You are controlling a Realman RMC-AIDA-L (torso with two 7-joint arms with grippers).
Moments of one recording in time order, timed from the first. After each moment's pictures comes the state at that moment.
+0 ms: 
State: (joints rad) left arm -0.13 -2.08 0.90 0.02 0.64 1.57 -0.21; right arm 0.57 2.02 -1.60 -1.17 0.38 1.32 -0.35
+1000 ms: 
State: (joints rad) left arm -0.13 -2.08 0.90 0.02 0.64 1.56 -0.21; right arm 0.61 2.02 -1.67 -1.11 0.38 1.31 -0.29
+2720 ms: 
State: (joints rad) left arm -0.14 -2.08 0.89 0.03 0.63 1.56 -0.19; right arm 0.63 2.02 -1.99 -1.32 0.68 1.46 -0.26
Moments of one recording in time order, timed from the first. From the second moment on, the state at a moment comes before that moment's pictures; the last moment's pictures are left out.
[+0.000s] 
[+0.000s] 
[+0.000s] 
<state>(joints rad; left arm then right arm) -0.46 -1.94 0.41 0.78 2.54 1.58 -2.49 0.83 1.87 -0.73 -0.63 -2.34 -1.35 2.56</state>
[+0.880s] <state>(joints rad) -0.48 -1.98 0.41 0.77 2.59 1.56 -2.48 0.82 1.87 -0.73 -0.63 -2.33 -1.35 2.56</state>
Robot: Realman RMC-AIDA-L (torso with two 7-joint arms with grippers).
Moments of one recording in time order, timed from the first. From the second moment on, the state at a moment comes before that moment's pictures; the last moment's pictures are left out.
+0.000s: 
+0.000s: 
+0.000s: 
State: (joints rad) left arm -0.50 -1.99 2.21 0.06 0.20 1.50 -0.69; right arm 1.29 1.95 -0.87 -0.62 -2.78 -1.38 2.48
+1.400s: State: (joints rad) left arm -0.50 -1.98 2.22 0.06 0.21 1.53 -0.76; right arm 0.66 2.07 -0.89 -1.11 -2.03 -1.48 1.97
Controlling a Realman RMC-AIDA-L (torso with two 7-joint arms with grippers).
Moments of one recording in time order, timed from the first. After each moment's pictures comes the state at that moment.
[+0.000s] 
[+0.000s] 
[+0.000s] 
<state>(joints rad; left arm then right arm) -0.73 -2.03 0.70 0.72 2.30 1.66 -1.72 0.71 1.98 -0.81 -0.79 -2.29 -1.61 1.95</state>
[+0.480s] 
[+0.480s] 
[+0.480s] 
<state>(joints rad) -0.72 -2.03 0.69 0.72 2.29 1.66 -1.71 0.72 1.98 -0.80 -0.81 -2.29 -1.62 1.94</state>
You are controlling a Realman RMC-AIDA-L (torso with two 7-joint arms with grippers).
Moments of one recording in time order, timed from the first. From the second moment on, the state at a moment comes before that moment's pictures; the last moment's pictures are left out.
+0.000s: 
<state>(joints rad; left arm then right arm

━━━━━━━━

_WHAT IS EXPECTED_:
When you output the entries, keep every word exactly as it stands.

_RESPONSE TO THE TASK_:
You are controlling a Realman RMC-AIDA-L (torso with two 7-joint arms with grippers).
Moments of one recording in time order, timed from the first. After each moment's pictures comes the state at that moment.
+0 ms: 
State: (joints rad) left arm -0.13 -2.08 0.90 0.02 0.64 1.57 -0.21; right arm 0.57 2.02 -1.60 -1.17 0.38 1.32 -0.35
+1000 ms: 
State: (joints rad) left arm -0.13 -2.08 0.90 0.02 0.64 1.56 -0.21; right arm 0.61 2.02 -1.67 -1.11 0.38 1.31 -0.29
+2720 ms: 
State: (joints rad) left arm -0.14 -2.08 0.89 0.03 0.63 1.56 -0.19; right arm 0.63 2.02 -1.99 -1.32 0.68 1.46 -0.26
Moments of one recording in time order, timed from the first. From the second moment on, the state at a moment comes before that moment's pictures; the last moment's pictures are left out.
[+0.000s] 
[+0.000s] 
[+0.000s] 
<state>(joints rad; left arm then right arm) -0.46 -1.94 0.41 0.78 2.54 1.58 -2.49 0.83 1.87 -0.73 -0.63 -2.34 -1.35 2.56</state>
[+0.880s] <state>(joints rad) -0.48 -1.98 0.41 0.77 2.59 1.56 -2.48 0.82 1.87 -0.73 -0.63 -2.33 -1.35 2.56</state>
Robot: Realman RMC-AIDA-L (torso with two 7-joint arms with grippers).
Moments of one recording in time order, timed from the first. From the second moment on, the state at a moment comes before that moment's pictures; the last moment's pictures are left out.
+0.000s: 
+0.000s: 
+0.000s: 
State: (joints rad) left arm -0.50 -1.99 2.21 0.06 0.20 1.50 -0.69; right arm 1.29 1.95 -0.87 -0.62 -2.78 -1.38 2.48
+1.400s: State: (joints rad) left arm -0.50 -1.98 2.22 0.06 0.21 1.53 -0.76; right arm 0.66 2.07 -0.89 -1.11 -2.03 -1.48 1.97
Controlling a Realman RMC-AIDA-L (torso with two 7-joint arms with grippers).
Moments of one recording in time order, timed from the first. After each moment's pictures comes the state at that moment.
[+0.000s] 
[+0.000s] 
[+0.000s] 
<state>(joints rad; left arm then right arm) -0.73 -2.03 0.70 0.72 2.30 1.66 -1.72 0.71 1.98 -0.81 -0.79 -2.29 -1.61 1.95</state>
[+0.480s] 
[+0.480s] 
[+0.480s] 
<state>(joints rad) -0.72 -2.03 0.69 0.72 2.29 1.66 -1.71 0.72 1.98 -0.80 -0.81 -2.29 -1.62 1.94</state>
You are controlling a Realman RMC-AIDA-L (torso with two 7-joint arms with grippers).
Moments of one recording in time order, timed from the first. From the second moment on, the state at a moment comes before that moment's pictures; the last moment's pictures are left out.
+0.000s: 
<state>(joints rad; left arm then right arm

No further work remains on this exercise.